#### TASK INSTRUCTIONS:
Among the lines below, tally those that hold "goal". Return the number and nothing more.

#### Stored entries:
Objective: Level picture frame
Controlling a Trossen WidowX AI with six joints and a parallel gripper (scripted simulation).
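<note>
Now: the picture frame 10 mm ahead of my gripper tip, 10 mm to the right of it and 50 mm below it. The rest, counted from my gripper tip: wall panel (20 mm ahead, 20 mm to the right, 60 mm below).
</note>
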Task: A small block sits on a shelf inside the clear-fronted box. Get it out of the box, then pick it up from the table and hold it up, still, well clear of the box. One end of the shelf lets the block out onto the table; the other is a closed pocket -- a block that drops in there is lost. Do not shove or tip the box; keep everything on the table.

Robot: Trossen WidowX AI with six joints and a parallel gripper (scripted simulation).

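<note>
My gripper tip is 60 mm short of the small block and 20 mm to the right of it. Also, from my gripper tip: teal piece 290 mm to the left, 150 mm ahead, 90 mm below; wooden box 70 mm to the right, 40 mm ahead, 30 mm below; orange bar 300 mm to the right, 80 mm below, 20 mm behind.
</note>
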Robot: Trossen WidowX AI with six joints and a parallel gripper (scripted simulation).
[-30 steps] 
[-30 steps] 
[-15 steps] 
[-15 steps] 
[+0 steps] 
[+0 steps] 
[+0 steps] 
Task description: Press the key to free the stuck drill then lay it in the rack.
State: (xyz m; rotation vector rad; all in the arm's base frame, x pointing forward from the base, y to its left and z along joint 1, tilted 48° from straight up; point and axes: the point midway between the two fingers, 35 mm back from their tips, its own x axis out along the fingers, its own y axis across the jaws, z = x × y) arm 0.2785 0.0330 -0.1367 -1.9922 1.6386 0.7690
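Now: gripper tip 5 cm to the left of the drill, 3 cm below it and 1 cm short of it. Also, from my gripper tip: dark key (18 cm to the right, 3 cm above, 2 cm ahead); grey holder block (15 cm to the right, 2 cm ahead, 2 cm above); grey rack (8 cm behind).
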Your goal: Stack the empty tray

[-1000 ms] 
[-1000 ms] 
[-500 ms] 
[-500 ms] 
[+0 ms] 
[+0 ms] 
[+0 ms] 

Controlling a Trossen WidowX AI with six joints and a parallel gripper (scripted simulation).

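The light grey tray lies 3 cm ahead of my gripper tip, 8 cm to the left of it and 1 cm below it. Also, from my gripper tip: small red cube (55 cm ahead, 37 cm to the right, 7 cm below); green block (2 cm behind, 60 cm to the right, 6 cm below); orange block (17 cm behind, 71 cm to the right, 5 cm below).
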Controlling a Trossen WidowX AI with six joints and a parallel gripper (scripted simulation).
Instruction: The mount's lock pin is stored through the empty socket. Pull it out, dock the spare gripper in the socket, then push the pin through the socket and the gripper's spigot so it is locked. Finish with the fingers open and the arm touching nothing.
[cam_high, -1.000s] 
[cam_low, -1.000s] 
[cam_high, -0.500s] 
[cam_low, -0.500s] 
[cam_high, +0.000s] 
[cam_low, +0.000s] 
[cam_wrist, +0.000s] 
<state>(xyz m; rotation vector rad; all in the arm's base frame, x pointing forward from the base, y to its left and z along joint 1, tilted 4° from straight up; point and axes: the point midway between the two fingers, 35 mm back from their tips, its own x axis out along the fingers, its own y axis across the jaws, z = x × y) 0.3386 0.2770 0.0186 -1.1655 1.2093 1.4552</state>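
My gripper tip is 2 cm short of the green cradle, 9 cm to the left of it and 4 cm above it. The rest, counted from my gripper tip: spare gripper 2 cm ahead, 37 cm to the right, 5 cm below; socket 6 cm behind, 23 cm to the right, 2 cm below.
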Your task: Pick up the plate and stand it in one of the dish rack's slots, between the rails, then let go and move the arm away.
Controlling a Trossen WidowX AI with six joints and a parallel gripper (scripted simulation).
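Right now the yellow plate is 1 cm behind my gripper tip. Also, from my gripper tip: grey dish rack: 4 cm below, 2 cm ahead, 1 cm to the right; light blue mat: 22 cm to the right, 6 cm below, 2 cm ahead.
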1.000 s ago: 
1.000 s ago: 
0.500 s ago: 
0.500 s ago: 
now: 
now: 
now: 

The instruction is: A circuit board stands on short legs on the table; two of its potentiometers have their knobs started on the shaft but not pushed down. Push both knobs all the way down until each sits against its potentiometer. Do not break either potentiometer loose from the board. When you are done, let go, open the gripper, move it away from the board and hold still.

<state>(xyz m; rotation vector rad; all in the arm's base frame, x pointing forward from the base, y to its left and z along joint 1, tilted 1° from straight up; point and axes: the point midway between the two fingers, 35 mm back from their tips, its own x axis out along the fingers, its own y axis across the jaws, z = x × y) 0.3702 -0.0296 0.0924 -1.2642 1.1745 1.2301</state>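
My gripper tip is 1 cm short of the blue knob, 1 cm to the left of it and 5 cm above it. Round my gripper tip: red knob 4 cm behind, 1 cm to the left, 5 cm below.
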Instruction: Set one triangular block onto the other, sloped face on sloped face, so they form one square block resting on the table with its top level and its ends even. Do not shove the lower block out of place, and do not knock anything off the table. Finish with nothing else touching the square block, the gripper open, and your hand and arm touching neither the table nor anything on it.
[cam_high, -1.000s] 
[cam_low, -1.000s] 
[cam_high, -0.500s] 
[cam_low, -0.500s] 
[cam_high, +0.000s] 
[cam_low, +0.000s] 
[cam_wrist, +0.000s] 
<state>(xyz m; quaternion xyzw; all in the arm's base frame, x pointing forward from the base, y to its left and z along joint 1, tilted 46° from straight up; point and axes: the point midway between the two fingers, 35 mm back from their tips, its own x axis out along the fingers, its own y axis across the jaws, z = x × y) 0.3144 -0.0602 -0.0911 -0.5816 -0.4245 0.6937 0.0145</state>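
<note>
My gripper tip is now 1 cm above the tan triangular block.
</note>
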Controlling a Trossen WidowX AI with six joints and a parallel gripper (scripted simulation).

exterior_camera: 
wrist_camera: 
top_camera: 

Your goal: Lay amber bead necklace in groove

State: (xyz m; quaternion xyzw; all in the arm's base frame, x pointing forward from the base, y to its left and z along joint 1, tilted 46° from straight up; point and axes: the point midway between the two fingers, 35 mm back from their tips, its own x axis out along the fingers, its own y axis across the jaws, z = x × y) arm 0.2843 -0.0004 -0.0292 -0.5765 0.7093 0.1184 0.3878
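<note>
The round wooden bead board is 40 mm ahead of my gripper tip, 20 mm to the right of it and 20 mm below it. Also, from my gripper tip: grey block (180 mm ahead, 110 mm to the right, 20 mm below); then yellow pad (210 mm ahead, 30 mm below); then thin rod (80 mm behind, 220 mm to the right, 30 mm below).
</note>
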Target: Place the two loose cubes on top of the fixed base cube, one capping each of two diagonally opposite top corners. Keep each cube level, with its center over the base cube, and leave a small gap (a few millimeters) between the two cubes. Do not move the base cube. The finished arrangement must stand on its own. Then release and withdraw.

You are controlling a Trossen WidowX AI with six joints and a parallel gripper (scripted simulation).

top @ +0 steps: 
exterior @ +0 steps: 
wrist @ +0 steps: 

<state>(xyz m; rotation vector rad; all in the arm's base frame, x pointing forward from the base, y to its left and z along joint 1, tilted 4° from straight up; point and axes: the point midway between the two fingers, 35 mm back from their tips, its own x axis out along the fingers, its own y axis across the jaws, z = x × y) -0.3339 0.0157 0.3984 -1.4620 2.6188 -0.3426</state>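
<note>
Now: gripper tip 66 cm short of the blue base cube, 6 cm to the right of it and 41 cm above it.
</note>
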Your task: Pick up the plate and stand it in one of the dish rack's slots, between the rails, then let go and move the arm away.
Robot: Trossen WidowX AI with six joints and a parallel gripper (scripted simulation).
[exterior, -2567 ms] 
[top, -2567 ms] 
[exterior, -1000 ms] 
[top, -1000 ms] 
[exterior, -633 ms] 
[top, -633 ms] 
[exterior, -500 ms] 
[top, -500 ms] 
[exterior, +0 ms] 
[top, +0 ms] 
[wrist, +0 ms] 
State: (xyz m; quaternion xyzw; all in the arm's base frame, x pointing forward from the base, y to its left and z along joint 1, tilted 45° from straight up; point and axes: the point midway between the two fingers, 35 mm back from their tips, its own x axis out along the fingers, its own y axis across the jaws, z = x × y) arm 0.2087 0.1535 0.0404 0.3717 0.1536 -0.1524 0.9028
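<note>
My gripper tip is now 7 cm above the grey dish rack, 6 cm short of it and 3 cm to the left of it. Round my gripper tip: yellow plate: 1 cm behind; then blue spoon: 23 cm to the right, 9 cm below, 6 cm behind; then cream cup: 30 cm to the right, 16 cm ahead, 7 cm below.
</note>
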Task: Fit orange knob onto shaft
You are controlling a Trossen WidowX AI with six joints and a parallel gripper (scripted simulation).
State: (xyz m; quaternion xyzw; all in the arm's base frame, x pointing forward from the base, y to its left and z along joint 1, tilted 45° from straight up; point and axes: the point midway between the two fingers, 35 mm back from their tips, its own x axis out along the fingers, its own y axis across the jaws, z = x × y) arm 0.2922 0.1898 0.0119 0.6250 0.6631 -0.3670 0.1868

#### OUTPUT FOR THIS TASK:
2